How to complete this task
In the data below, find every line with the string "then" and pull it out.

Excerpted data
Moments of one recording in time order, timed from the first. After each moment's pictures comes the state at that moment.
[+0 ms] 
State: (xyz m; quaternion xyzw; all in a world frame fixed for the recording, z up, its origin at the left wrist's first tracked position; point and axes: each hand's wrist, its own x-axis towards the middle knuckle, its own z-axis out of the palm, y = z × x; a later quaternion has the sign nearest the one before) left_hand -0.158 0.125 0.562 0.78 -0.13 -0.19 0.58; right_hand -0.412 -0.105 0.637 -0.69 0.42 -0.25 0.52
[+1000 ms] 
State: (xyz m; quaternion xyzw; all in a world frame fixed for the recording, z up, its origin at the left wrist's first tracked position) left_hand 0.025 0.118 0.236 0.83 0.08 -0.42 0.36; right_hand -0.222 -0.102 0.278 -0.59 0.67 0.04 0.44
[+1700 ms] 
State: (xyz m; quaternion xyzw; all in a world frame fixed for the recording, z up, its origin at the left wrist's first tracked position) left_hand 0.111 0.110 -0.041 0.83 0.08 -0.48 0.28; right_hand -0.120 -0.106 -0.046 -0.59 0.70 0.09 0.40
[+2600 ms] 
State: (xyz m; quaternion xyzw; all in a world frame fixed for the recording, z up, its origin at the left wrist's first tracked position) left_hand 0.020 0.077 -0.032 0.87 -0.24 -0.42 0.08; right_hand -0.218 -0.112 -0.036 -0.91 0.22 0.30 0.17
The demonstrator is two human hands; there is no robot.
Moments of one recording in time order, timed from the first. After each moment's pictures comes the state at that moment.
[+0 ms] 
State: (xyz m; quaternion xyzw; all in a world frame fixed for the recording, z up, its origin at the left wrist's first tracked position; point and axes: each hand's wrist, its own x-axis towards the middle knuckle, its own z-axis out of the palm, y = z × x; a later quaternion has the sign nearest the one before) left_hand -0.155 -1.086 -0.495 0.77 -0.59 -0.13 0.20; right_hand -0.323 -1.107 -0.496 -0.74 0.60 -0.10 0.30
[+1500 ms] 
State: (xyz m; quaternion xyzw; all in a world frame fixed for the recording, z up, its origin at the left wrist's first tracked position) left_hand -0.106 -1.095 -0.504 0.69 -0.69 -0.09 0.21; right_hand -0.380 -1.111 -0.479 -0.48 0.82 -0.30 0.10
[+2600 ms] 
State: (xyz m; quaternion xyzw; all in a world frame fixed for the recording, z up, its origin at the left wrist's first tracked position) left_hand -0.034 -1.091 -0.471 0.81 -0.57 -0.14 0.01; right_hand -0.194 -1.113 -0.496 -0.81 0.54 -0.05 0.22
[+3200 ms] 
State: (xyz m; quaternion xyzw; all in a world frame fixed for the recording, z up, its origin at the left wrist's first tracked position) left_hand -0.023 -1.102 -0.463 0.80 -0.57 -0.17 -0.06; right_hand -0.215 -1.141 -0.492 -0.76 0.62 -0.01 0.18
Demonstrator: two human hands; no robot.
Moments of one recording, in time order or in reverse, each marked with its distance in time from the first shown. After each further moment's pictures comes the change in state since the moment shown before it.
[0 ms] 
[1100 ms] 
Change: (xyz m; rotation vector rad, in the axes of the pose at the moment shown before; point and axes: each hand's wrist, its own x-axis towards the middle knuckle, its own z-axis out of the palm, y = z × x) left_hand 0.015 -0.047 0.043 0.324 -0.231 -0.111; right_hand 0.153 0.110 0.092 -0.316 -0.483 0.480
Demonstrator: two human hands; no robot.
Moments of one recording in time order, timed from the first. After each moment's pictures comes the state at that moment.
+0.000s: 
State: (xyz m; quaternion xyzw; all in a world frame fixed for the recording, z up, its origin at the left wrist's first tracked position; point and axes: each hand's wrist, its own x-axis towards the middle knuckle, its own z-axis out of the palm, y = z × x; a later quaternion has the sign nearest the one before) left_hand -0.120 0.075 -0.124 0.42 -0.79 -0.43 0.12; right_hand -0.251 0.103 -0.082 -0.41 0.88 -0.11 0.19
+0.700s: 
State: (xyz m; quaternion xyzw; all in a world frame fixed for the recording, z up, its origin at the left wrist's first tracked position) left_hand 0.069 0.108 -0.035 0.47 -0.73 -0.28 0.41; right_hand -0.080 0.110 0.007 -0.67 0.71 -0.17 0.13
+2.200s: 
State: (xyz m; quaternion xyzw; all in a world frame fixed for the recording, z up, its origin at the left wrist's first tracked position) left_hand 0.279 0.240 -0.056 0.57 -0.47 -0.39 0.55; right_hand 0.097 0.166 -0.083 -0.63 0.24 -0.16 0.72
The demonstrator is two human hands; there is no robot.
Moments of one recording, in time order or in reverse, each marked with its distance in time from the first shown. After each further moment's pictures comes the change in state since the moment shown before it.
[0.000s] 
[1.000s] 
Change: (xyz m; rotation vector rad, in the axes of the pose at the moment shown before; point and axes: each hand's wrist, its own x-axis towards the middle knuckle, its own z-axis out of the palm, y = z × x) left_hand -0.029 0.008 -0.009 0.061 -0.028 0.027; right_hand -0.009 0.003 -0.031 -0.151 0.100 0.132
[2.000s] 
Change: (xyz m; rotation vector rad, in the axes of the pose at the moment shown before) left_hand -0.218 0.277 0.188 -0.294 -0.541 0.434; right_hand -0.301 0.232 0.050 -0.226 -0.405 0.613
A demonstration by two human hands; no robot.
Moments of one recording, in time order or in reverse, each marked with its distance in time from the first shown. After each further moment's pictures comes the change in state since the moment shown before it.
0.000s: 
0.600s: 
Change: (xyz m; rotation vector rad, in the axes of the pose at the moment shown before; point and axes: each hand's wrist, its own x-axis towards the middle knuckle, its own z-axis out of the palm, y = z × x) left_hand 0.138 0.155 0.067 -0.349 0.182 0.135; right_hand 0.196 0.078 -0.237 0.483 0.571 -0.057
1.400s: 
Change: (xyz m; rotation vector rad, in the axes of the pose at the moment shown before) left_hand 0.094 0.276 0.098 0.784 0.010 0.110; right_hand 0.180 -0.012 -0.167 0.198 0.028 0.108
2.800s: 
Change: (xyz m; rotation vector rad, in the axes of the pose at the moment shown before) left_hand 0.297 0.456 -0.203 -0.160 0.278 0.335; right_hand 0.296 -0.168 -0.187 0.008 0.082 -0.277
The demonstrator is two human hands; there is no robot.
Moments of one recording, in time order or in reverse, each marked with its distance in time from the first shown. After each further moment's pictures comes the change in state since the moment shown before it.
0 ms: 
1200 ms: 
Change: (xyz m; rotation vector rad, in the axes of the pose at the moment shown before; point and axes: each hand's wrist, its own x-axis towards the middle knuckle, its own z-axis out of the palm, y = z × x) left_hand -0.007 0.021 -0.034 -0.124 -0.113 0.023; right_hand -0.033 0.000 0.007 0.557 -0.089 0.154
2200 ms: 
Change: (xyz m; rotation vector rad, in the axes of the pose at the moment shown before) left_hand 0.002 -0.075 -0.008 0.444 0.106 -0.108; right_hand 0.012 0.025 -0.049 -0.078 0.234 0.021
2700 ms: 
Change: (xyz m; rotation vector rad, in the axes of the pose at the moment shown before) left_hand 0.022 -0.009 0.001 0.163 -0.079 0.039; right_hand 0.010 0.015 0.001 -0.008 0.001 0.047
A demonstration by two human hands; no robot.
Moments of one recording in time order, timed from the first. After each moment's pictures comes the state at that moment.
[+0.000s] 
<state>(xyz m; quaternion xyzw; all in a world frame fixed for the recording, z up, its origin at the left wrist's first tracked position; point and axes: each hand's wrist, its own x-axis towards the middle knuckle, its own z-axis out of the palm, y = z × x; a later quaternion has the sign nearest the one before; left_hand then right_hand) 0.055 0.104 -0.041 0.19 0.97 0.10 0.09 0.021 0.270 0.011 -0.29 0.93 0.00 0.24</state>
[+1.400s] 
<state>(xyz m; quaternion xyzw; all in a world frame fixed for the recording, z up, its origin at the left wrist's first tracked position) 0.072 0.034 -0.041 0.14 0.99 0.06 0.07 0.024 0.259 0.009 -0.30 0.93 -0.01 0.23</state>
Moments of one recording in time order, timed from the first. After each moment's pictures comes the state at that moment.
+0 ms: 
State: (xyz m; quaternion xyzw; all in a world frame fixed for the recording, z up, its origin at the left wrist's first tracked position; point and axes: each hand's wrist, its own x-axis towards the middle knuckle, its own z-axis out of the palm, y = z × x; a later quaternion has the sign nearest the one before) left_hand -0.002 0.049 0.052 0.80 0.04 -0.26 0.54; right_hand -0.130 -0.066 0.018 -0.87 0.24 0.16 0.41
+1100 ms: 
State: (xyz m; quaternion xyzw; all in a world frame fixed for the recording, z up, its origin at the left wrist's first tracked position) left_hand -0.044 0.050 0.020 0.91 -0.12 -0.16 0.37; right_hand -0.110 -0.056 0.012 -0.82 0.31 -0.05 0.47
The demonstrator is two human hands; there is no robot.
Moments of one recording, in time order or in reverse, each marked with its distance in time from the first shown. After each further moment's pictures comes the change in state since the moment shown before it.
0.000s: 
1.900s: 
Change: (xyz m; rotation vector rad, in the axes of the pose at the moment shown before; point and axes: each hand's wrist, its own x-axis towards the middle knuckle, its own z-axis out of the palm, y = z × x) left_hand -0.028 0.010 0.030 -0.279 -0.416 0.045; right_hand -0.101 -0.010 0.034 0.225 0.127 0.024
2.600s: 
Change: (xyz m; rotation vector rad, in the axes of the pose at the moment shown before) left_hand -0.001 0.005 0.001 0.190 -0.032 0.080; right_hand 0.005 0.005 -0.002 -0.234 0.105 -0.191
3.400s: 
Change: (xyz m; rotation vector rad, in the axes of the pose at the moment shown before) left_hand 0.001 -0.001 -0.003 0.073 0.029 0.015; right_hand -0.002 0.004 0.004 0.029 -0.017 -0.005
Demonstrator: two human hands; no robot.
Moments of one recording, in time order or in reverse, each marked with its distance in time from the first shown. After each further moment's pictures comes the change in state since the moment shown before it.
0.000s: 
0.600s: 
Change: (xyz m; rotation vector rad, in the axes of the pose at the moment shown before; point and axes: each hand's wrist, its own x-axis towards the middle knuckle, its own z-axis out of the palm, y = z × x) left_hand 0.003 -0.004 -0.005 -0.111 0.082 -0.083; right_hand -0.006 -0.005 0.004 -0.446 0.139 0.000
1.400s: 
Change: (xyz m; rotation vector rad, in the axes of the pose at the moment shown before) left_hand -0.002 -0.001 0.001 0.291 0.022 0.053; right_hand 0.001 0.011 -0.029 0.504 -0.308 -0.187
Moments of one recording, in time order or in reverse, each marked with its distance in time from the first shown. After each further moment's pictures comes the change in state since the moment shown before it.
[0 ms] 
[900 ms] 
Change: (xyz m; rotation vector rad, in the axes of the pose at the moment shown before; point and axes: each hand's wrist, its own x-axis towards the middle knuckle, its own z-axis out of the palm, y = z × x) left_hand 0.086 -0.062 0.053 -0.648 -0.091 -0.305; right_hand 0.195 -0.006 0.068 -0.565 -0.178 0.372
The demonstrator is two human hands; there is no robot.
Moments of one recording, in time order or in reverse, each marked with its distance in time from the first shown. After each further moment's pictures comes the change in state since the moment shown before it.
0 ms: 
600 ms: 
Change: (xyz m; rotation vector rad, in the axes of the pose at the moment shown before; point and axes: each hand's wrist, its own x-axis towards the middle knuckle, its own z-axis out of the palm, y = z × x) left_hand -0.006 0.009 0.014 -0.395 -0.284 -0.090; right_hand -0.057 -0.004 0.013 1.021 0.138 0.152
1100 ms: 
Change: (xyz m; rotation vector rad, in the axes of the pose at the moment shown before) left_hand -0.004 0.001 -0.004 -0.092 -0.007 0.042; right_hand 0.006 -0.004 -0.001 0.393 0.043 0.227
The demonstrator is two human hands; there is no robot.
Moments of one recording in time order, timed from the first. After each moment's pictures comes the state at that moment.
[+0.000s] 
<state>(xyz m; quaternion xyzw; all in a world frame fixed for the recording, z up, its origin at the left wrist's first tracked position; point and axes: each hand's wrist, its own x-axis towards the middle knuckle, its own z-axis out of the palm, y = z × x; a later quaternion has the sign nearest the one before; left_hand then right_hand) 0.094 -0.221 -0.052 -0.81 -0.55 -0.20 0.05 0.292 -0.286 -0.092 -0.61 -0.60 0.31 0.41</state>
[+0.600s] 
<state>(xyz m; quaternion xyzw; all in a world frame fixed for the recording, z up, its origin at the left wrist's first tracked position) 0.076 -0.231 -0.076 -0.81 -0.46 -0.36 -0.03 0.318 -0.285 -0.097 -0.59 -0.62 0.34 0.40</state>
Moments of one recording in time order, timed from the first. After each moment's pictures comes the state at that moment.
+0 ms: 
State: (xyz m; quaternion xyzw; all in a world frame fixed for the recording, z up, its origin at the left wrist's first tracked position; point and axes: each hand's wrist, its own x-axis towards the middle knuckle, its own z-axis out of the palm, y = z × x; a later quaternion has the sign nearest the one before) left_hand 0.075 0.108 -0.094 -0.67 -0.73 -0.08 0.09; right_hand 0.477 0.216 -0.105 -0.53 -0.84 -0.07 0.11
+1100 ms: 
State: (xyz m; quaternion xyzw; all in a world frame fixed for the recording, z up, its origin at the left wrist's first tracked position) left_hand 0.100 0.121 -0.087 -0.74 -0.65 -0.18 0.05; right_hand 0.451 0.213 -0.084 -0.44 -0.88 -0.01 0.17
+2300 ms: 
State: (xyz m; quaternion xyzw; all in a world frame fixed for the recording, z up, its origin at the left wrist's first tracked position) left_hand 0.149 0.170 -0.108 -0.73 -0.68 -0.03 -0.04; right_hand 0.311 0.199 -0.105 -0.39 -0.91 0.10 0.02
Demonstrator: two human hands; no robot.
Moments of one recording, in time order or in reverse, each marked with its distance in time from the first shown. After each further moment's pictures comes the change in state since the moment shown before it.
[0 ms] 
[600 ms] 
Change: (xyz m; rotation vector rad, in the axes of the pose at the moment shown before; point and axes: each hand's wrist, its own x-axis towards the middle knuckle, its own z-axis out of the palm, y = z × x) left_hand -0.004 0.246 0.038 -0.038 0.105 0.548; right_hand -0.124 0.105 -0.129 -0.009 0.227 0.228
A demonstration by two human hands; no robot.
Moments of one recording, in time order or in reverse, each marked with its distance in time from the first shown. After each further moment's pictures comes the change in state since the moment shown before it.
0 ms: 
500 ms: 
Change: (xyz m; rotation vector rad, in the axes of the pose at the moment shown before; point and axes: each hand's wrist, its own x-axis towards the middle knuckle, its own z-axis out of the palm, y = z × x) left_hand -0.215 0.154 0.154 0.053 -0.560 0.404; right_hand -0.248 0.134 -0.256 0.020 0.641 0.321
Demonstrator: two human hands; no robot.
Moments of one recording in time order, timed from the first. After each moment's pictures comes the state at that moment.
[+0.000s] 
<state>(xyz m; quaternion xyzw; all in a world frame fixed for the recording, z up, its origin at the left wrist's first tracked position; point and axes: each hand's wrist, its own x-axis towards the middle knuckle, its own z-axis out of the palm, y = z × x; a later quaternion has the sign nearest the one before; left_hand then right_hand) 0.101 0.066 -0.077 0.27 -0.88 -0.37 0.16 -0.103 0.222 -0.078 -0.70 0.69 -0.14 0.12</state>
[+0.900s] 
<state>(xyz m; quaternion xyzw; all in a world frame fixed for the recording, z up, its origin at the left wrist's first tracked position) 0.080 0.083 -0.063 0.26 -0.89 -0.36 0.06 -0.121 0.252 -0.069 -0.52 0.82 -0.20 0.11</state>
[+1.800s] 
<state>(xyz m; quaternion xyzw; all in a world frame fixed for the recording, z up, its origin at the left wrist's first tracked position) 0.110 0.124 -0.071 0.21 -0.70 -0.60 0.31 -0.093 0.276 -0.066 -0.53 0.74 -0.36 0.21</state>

Output
<state>(xyz m; quaternion xyzw; all in a world frame fixed for the recording, z up, its origin at the left wrist's first tracked position; point and axes: each hand's wrist, its own x-axis towards the middle knuckle, its own z-axis out of the palm, y = z × x; a later quaternion has the sign nearest the one before; left_hand then right_hand) 0.055 0.104 -0.041 0.19 0.97 0.10 0.09 0.021 0.270 0.011 -0.29 0.93 0.00 0.24</state>
<state>(xyz m; quaternion xyzw; all in a world frame fixed for the recording, z up, its origin at the left wrist's first tracked position; point and axes: each hand's wrist, its own x-axis towards the middle knuckle, its own z-axis out of the palm, y = z × x; a later quaternion has the sign nearest the one before; left_hand then right_hand) 0.094 -0.221 -0.052 -0.81 -0.55 -0.20 0.05 0.292 -0.286 -0.092 -0.61 -0.60 0.31 0.41</state>
<state>(xyz m; quaternion xyzw; all in a world frame fixed for the recording, z up, its origin at the left wrist's first tracked position; point and axes: each hand's wrist, its own x-axis towards the middle knuckle, its own z-axis out of the palm, y = z × x; a later quaternion has the sign nearest the one before; left_hand then right_hand) 0.101 0.066 -0.077 0.27 -0.88 -0.37 0.16 -0.103 0.222 -0.078 -0.70 0.69 -0.14 0.12</state>

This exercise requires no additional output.